IEEE Access
Operación, Estabilidad y Servicios Complementarios Resiliencia y ConfiabilidadCost-benefit Analysis of Transmission Network Reliability Standards: An Inverse Optimal Power Flow Approach
AUTORES Sepúlveda F., Alvarado D., Cordera F., Esperguel E., Strbac G., Moreno R.
FECHA julio 2026
PUBLICADO EN IEEE Access
DOI 10.2139/ssrn.5501238
The provision of reliable and cost-effective electricity supply is vital for modern societies. Achieving this balance between reliability and cost can be explored through stochastic optimization models. However, these models are often perceived by practitioners as overly complex, intractable and demanding extensive, often unavailable, reliability data. This paper presents a novel approach: the inverse optimization problem of the probabilistic security-constrained optimal power flow (PSC-OPF).
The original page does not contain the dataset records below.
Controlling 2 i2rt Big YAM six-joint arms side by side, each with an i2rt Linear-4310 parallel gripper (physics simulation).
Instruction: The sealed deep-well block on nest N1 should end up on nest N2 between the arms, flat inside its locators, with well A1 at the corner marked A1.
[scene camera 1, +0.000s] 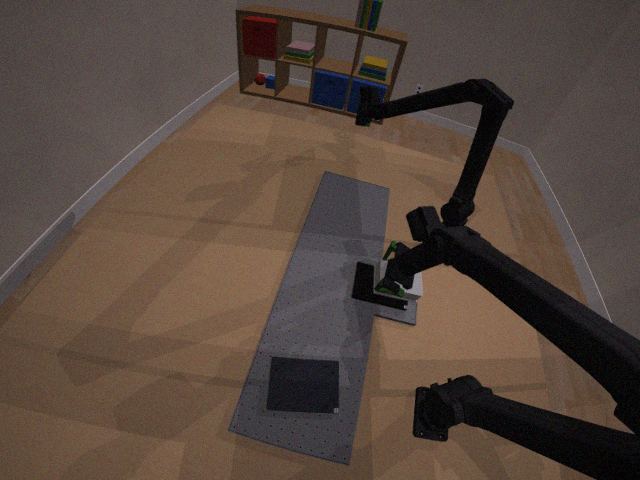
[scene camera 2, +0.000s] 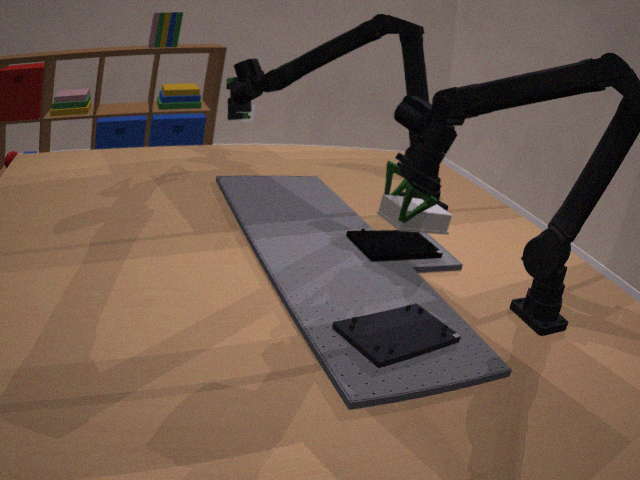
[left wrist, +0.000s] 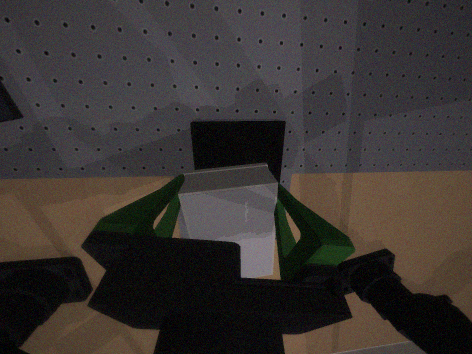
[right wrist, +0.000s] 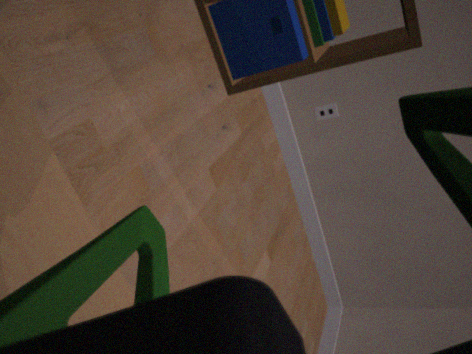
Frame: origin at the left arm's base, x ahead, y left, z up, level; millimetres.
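Where they show: left gripper, fingertip midpoint: (scene camera 1: 379, 275) (scene camera 2: 393, 211) (left wrist: 230, 183); right gripper, fingertip midpoint: (scene camera 2: 229, 102) (right wrist: 272, 169); left arm's base, origin of the base link: (scene camera 1: 430, 413) (scene camera 2: 538, 318) (left wrist: 48, 278); right arm's base, origin of the base link: (left wrist: 361, 269).
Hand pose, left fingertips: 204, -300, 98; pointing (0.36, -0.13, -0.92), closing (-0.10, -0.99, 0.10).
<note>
Each offset is from my left fingertips to the centre of the thing, as dx, dy, dz. "spot": to the spot under its first point. Level surfaces: height alone.
The pale sealed block @(-55, -3, -8) (scene camera 1: 413, 292) (scene camera 2: 433, 220) (left wrist: 225, 215) is held between the green fingers of my left gripper (scene camera 1: 382, 272) (scene camera 2: 395, 206) (left wrist: 230, 183). It hangs above the black nest N2 @(-29, -20, -74) (scene camera 1: 363, 281) (scene camera 2: 395, 245) (left wrist: 237, 142), apart from it in scene camera 2 and offset toward the picture's right. A small white mark @(spot: -106, +28, -74) (scene camera 1: 405, 305) (scene camera 2: 438, 252) sits at one corner of N2. Well A1 cannot be made out. Nest N1 @(+121, +302, -74) (scene camera 1: 302, 384) (scene camera 2: 392, 335) stands bare. My right gripper (scene camera 1: 363, 122) (scene camera 2: 232, 99) (right wrist: 272, 169) is open and empty, high and far from the block.
A grey perforated plate @(dz -85) (scene camera 1: 310, 268) (scene camera 2: 289, 258) (left wrist: 150, 90) lies under the nests. The left arm's base (scene camera 1: 431, 413) (scene camera 2: 540, 315) stands beside it. A wooden shelf unit (scene camera 1: 319, 43) (scene camera 2: 220, 77) stands at the back by the wall.
</note>
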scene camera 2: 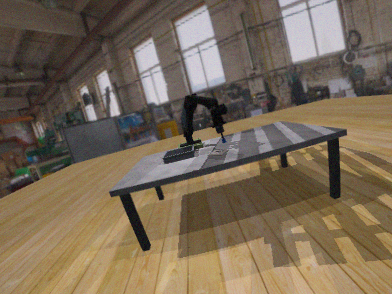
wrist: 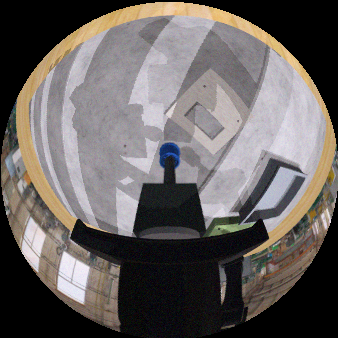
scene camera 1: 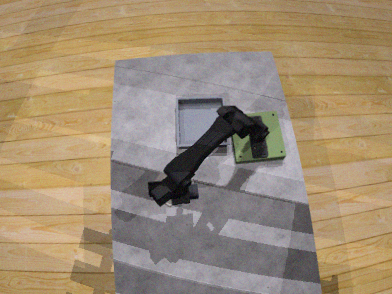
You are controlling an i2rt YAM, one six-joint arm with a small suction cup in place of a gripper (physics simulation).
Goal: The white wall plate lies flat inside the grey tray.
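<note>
The white wall plate (wrist: pixel 227 107) lies flat on the table in the wrist view, with a rectangular opening and small holes, partly in shadow. It lies outside the tray; in scene camera 1 the arm hides most of it. The grey tray (scene camera 1: pixel 200 99) (scene camera 2: pixel 180 158) (wrist: pixel 256 187) stands beside the green base, with no plate in it. My gripper, a blue suction cup (scene camera 2: pixel 224 140) (wrist: pixel 170 154), is open and holds nothing. It hangs above the table, to the side of the plate's left corner in the wrist view. The arm hides the cup in scene camera 1.
The green base plate (scene camera 1: pixel 276 140) (wrist: pixel 227 227) carries the arm, right of the tray in scene camera 1. The arm (scene camera 1: pixel 200 150) reaches past the tray's lower right corner in that view. Striped shadows cross the grey table (scene camera 1: pixel 145 85) (scene camera 2: pixel 145 175).
</note>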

This method enables the determination of missing outage and repair rates of network components, aligning with observed supply continuity levels. By integrating the determined (or calibrated) outage and repair rates into a transmission network expansion planning model, we assess the impacts of network investments on enhancing supply continuity levels. We employ machine learning, decomposition and regularization approaches to manage large-scale instances of stochastic problems. Through a real-world application to the Chilean power system, we demonstrate that our proposed inverse model's calibration leads to more accurate, realistic, and credible results that then can be used to appropriately plan network investments. Our results informed the setting and upgrading of the transmission network reliability standards in Chile, resulting in substantial cost savings and supply continuity enhancements for the electricity consumers.